* _Work item_: Below is a listing; retype exactly the line with "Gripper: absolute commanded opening" and every line after it through the end, and only those, leaving out the pictures.
::::::
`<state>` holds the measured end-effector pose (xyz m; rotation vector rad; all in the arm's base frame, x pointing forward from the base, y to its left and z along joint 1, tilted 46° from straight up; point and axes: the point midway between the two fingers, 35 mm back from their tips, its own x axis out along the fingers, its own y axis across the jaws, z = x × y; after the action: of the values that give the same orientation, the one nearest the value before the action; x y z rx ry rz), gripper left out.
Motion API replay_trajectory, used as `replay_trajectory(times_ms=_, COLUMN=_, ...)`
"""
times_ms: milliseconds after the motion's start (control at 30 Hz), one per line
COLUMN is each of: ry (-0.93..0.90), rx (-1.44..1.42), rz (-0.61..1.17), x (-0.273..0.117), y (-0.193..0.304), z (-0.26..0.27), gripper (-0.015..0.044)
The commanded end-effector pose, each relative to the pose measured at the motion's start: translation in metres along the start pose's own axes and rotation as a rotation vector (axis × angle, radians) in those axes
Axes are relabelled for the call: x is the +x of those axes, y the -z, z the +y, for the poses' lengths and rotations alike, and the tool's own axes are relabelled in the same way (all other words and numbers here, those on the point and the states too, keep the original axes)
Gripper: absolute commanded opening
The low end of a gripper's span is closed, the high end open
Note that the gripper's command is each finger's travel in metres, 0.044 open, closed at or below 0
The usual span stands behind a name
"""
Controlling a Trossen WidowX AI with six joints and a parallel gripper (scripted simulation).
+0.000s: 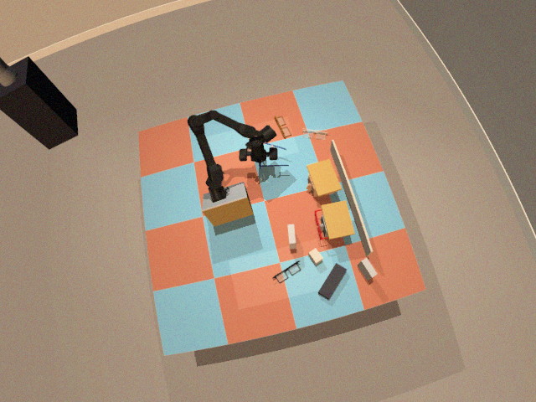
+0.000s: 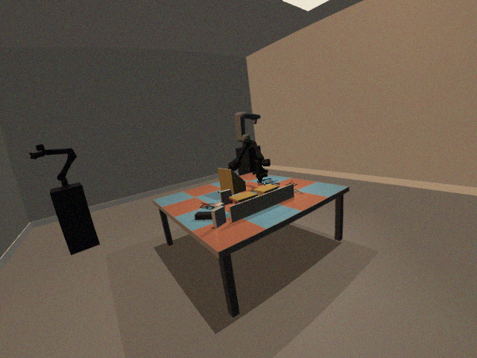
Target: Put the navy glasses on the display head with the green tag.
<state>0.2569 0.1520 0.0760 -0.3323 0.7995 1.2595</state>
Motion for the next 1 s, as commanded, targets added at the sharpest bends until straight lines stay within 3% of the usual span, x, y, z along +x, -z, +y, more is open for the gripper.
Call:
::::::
* _Written answer_:
Gripper: absolute commanded opening
The low end of a gripper's span is closed, the high end open
Note that the gripper's command is each finger's travel in metres, 0.044 open, closed at or below 0
The usual span stands behind a name
"""
Controlling a Trossen WidowX AI with six joints and a parallel gripper (scripted simulation).
+0.000s: 
+0.000s: 
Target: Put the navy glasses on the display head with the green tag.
<state>0.2569 0.1520 0.0760 -0.3323 0.7995 1.2595</state>
Motion for the next 1 s, as commanded, targets added at the sharpest bends until straight lines stay within 3% of the usual span, x, y, z along +x, -z, +y, more is open for the gripper.
Call:

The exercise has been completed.